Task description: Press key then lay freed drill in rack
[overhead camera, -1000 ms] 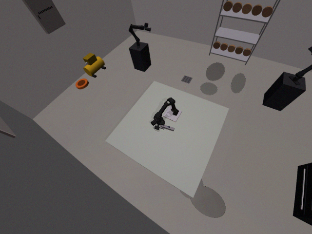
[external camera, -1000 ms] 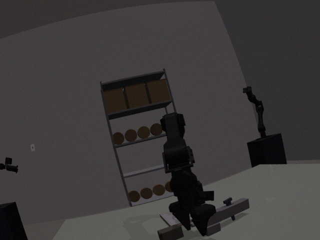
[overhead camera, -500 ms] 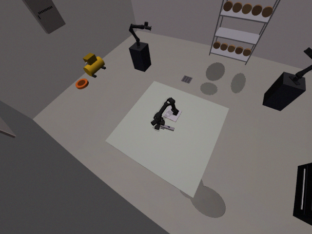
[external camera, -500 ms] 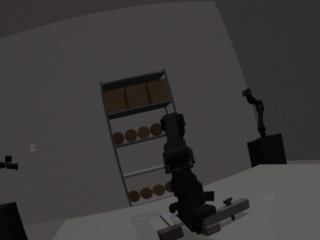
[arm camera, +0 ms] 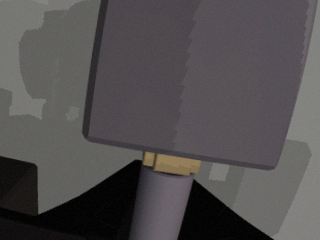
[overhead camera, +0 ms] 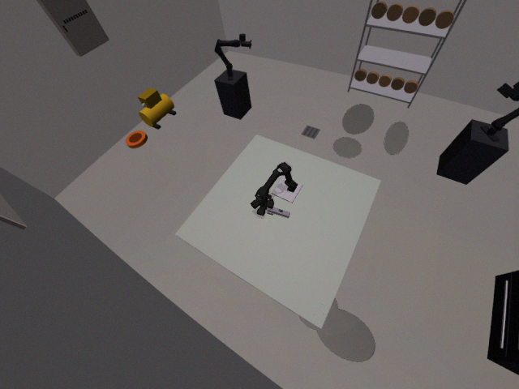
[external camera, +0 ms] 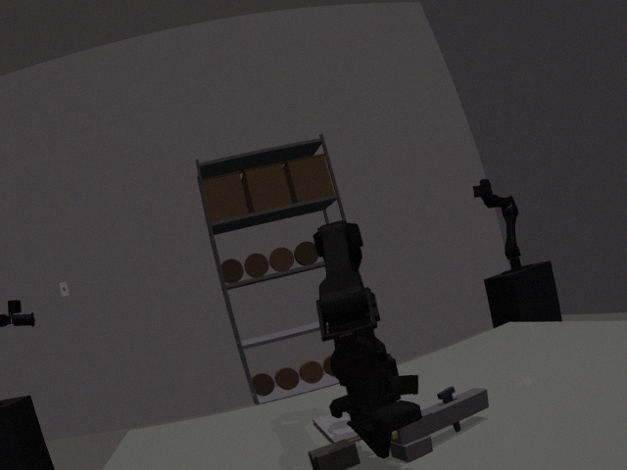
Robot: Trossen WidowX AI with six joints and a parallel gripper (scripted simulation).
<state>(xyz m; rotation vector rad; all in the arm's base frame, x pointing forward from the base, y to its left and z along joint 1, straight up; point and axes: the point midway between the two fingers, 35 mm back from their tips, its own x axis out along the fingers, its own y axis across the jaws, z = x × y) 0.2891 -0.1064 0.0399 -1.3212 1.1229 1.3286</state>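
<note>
Right now my gripper tip is 1 cm past the drill, 5 cm to the right of it and 3 cm below it. The rest, counted from my gripper tip: dark grey rack 7 cm behind, 6 cm to the right; then dark t-shaped piece 2 cm behind, 14 cm to the left, 3 cm above; then grey housing block 2 cm behind, 11 cm to the left, 2 cm above.
</note>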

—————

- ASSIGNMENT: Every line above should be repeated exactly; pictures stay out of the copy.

- YOUR RESPONSE:
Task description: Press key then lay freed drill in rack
[overhead camera, -1000 ms] 
[external camera, -1000 ms] 
[overhead camera, -500 ms] 
[external camera, -500 ms] 
[arm camera, +0 ms] 
[overhead camera, +0 ms] 
[external camera, +0 ms] 
Robot: Trossen WidowX AI with six joints and a parallel gripper (scripted simulation).
<state>(xyz m; rotation vector rad; all in the arm's base frame, x pointing forward from the base, y to its left and z along joint 1, straight up; point and axes: the point midway between the two fingers, 35 mm back from their tips, its own x axis out along the fingers, its own y axis across the jaws, z = x × y) 0.2891 -0.1064 0.0399 -1.3212 1.1229 1.3286</state>
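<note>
Right now my gripper tip is 1 cm past the drill, 5 cm to the right of it and 3 cm below it. The rest, counted from my gripper tip: dark grey rack 7 cm behind, 6 cm to the right; then dark t-shaped piece 2 cm behind, 14 cm to the left, 3 cm above; then grey housing block 2 cm behind, 11 cm to the left, 2 cm above.
</note>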

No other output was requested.